Area can include producing goal posts, target panels, fencing and seating.

== Impacts ==

Positive results from United Kingdom local authorities can provide good evidence that placements of anti-vandal MUGAs can reduce anti-social behaviour and increase fitness within early-teen age groups in both cities and parish localities. They are ideal for the urban areas that would benefit from a contained area where children can play safely. A MUGA can encourage people to explore the potential of different sports in a safe environment, built solely for that purpose.

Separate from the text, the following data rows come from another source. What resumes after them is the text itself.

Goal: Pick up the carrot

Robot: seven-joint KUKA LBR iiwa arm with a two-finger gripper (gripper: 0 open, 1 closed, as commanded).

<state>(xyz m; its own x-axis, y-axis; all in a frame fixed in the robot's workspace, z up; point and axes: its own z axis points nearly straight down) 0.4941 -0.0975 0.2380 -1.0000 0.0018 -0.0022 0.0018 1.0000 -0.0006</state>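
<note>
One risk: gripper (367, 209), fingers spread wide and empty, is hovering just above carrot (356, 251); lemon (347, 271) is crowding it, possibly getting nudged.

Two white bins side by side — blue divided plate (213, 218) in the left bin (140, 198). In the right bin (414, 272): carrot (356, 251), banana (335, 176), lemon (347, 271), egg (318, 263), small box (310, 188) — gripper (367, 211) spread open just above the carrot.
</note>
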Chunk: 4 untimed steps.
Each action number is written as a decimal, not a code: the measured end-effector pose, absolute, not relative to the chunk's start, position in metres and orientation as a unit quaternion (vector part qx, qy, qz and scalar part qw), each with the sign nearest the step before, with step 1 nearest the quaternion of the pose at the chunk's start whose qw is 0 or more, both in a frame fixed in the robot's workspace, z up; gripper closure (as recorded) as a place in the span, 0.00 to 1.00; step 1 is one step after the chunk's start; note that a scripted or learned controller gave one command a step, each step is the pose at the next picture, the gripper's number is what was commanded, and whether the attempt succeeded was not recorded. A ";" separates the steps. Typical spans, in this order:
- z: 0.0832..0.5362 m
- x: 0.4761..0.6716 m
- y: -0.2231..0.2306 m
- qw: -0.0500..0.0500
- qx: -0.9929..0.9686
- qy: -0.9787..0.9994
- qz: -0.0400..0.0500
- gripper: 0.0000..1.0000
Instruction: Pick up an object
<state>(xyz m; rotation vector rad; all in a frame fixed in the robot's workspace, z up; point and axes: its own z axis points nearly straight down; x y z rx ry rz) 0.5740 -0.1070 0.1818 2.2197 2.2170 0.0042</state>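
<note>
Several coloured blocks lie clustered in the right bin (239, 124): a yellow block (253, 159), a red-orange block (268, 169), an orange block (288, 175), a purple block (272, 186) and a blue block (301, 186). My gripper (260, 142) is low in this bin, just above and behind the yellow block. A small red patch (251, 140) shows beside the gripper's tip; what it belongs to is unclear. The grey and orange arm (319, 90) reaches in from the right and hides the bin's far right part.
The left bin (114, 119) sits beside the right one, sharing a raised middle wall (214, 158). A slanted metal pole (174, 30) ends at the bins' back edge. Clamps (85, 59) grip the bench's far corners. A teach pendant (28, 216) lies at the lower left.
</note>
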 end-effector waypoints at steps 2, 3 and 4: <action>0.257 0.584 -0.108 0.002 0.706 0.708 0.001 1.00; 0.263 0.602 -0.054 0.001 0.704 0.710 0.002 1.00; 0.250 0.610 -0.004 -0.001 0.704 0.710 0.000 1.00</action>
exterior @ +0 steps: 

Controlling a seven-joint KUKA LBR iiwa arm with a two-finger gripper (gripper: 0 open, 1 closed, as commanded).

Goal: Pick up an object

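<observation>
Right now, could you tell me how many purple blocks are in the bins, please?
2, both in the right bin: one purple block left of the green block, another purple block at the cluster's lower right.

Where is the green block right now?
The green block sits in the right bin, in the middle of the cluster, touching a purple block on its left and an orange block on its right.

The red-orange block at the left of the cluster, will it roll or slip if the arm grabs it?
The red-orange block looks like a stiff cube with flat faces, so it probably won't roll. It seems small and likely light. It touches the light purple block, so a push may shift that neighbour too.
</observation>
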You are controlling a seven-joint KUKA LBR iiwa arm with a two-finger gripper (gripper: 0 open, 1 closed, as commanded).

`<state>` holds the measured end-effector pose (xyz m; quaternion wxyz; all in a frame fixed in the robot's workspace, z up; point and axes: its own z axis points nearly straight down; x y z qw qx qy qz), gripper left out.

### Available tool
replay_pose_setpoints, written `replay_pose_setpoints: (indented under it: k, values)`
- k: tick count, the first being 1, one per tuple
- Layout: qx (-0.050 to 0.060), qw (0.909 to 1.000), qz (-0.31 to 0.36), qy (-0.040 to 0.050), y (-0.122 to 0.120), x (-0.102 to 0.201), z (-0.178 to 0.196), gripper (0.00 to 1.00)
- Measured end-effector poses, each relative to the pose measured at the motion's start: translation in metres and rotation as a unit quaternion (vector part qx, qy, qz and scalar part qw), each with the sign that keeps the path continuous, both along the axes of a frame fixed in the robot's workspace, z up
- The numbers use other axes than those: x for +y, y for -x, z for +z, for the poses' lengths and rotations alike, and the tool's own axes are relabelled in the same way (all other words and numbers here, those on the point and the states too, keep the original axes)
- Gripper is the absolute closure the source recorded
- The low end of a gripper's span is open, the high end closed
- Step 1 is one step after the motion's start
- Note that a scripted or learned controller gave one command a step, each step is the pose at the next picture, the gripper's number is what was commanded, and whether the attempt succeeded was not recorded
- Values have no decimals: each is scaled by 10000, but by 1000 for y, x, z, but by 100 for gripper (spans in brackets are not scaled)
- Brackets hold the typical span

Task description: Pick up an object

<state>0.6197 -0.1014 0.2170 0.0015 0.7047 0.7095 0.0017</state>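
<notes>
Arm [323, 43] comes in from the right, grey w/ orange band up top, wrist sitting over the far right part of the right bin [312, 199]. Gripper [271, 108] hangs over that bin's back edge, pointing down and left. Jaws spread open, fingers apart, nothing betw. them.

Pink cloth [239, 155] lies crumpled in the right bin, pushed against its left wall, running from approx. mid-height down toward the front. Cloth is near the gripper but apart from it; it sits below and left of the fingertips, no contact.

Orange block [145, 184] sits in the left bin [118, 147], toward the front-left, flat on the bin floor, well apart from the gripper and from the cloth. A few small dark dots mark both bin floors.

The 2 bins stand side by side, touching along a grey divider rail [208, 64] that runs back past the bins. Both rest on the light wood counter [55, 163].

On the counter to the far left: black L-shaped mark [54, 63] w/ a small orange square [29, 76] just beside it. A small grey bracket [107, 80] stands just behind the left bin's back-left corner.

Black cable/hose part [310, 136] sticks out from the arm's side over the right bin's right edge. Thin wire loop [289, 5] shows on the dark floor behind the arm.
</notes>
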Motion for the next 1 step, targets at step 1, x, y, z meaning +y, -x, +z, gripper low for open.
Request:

The intense activity in a MUGA may increase noise and complaints from neighbours. The noise level depends on the material used for the fencing, and by the location. A 2015 research report recommended the MUGA construction be at least 30 m from residential areas. In 2023, the intended installation of a MUGA at Much Hoole by the council noted potential impacts of noise, disturbance, and lighting, as well as questions about surround sporting facility usage, but this could be met by reduced hours of operation. A Chapel-en-le-Frith MUGA, built in 2010 following community fundraising, was removed in October 2025 following ongoing noise complaints from some nearby residents, but lamented by other site users.

It has also been considered the fenced locations have encouraged territorialisation, to the exclusion of female users.